Purpose : Previously, we reported that corneal epithelial (CE)-specific ablation of Klf4 results in disrupted CE integrity and barrier function. Here we test the hypothesis that KLF4 promotes CE cell fate by suppressing epithelial-mesenchymal transition (EMT).

Methods : CE-specific Klf4 ablation was achieved by feeding ternary transgenic Klf4^LoxP/LoxP/ Krt12^rtTA/rtTA/ Tet-O-Cre (Klf4^Δ/ΔCE) mice with doxycycline-chow for 15 days. The wild type (WT; ternary transgenic littermates fed with normal chow) and Klf4^Δ/ΔCE corneal histology was examined by hematoxylin and eosin-stained sections. The WT and Klf4^Δ/ΔCE CE wound healing rate was compared by CE debridement using Algerbrush. The CE phenotype was evaluated in unwounded WT and Klf4^Δ/ΔCE corneas and those subjected to CE debridement, by quantifying the expression of Krt12, Ki67, cyclin-D1, β-catenin, E-cadherin, survivin, and paxillin. TGF-β1 was used to induce EMT in human corneal limbal epithelial (HCLE) cells, following which KLF4 and EMT markers were quantified by QPCR, immunoblots and immunofluorescent staining.

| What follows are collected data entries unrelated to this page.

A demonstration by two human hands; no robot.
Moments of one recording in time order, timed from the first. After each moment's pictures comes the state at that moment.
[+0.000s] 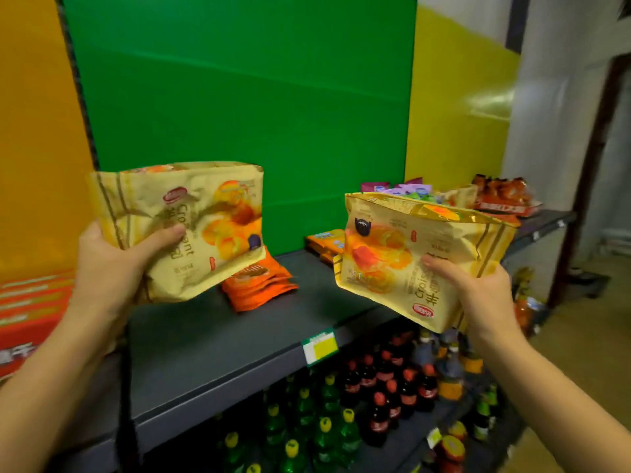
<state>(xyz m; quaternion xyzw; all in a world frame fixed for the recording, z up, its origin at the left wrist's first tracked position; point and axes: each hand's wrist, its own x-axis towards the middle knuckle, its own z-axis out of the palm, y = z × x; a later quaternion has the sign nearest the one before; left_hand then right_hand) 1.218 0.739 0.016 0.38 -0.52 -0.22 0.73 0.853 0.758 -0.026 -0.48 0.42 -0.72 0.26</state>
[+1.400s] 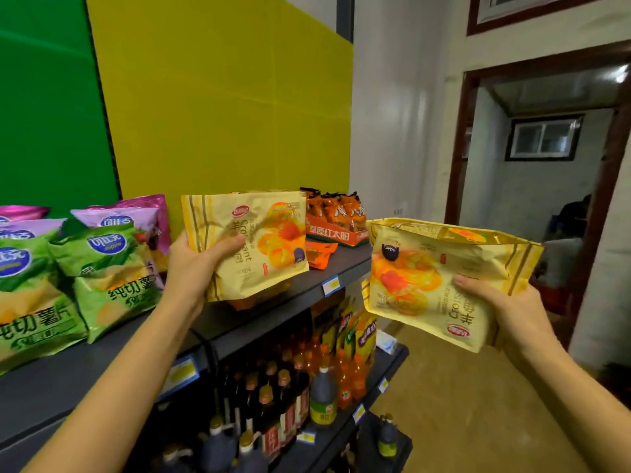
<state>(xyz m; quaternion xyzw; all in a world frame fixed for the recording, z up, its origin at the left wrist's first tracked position) 0.453 0.369 -0.005 0.32 -0.54 -0.41 0.66 0.122 0.529 -0.040 -0.44 0.51 -0.71 0.21</state>
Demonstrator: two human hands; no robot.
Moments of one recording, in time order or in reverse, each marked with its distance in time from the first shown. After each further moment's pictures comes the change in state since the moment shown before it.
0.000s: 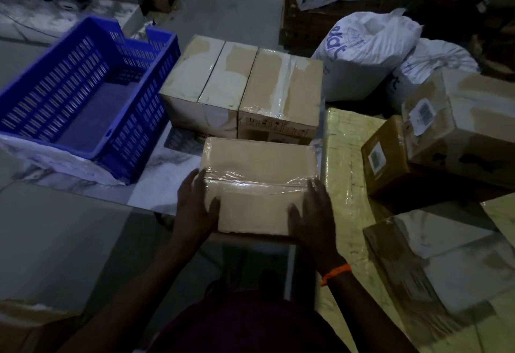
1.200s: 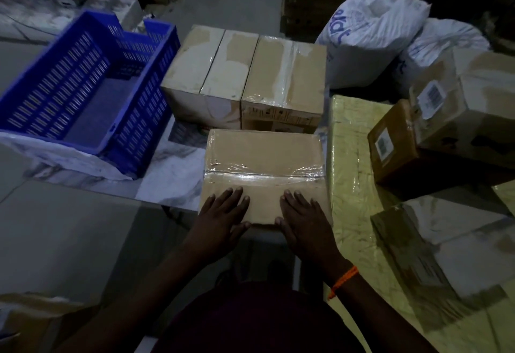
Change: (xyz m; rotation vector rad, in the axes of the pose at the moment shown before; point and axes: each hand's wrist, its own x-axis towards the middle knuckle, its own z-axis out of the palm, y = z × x) left_hand -0.035 0.003 0.007 0.421 -0.431 0.386; right_hand -0.031 -0.003 0.005 -0.238 -0.426 -0.287
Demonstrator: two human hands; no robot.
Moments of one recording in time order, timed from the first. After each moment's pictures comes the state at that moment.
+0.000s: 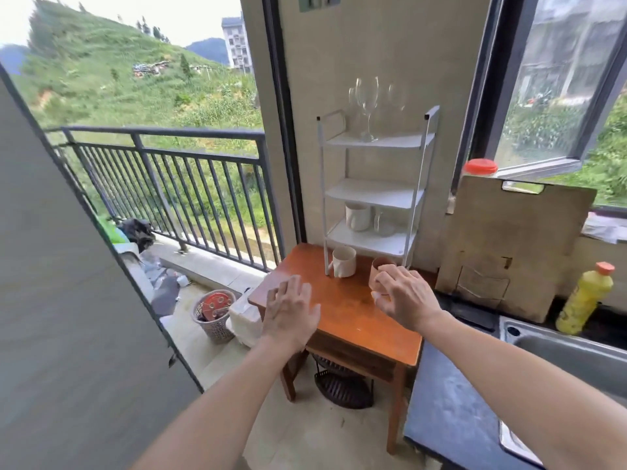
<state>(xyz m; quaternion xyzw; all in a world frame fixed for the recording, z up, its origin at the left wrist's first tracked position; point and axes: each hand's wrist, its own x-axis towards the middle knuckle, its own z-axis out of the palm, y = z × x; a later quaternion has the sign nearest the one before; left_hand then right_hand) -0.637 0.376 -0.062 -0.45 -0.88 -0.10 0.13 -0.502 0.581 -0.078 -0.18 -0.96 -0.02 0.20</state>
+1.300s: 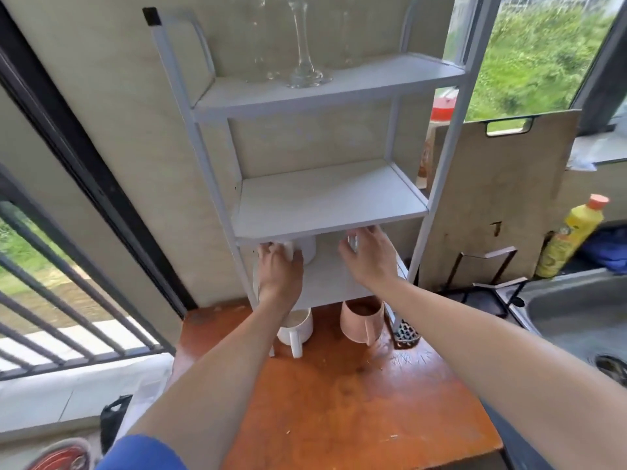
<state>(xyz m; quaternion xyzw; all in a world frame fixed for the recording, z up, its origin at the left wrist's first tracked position) -0.934 0.784 -0.173 -0.51 -0.77 -0.35 -0.13 -0.772 0.825 -0.168 -0.56 -0.74 0.12 0.34</state>
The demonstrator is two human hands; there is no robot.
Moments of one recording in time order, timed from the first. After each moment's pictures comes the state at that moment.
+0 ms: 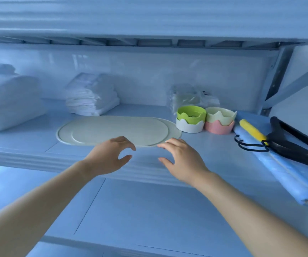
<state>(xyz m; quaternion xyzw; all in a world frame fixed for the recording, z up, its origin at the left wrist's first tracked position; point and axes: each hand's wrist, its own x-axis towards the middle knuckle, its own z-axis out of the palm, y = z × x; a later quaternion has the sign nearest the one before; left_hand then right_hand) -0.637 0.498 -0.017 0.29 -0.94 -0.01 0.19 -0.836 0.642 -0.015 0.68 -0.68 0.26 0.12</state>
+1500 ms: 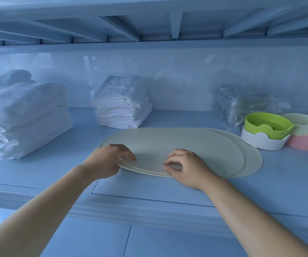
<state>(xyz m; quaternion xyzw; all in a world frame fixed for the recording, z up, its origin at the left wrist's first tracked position) -0.528 0.265 -0.022 0.31 -0.94 -0.03 0.14 -0.758 0.409 -0.049 0.69 -0.65 0.30 0.00</state>
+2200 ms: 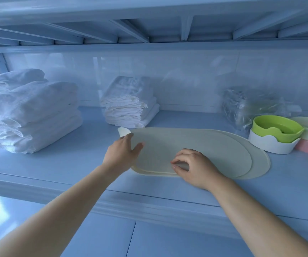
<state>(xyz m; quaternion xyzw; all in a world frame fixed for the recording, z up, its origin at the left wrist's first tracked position) -0.559 0.292 -0.018 0.49 -0.82 -0.12 0.26 -0.759 0.409 -0.050 0.69 -0.67 0.29 0.01</state>
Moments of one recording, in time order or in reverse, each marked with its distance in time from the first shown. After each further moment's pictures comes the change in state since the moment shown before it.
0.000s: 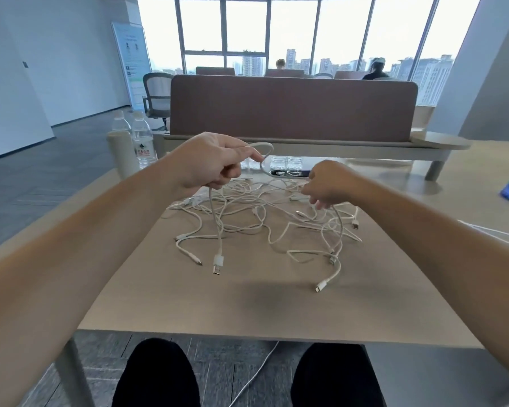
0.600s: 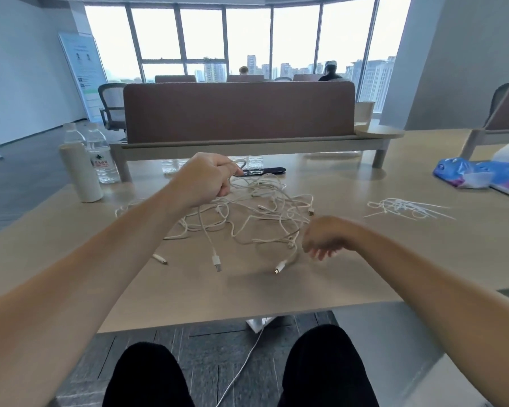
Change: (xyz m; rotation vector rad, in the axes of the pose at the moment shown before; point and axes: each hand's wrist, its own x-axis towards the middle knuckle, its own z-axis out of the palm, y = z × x) left_hand 0.006 0.001 0.074 0.200 0.150 0.045; right_hand -0.083 0.086 0.046 0.060 -0.375 0.251
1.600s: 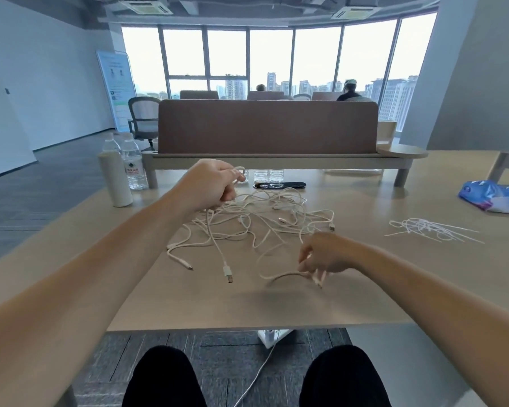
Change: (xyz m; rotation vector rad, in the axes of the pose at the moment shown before) left_hand -0.017 -0.003 -0.040 -0.078 0.040 -0.078; right_hand 0.006 -0.022 0.018 -0.166 0.097 -0.385
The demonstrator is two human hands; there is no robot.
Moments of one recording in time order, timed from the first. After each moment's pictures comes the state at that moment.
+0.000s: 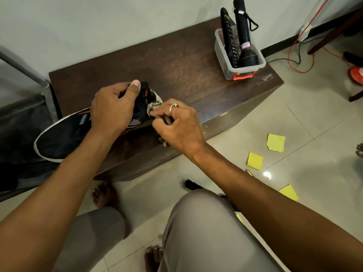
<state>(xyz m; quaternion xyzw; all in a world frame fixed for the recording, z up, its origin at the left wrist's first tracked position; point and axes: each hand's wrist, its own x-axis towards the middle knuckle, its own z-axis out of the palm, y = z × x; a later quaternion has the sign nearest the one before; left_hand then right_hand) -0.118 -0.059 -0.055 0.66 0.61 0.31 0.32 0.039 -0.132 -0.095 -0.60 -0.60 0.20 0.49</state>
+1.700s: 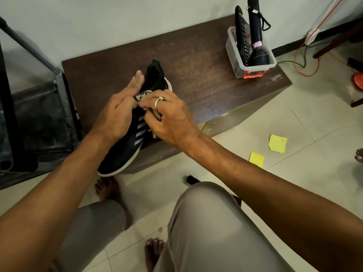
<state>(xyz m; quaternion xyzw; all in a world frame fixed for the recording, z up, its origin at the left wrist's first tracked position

Results : Klf4^Δ/ΔCE corneas displayed thicker CE with 6-7 cell layers compared with 4-5 in the WT, abnormal stratification, 8.8-fold increased number of proliferative Ki67+ cells, up-regulation of survivin, β-catenin, cyclin-D1 and paxillin, and downregulation of E-cadherin and Krt12, consistent with loss of CE phenotype and EMT. Above features of EMT were exaggerated in Klf4^Δ/ΔCE corneas subjected to epithelial debridement. Klf4^Δ/ΔCE CE migrated faster, filling 93% of the debrided area within 16 hours of wounding, compared with 61% in the WT. HCLE cells undergoing TGF-β1-induced EMT in vitro evidenced by decreased levels of DSG1, E-cadherin, and ZO-1 coupled with increased nuclear localization of β-catenin, also displayed significant down-regulation of KLF4 (70%), consistent with its role in suppressing EMT.

Conclusions : Increased proliferation, migration, repression of CE markers, and up-regulation of mesenchymal markers in Klf4^Δ/ΔCE CE coupled with downregulation of KLF4 in HCLE cells undergoing TGF-β1-induced EMT reveal that KLF4 promotes CE cell fate by suppressing EMT.

This is an abstract that was submitted for the 2017 ARVO Annual Meeting, held in Baltimore, MD, May 7-11, 2017.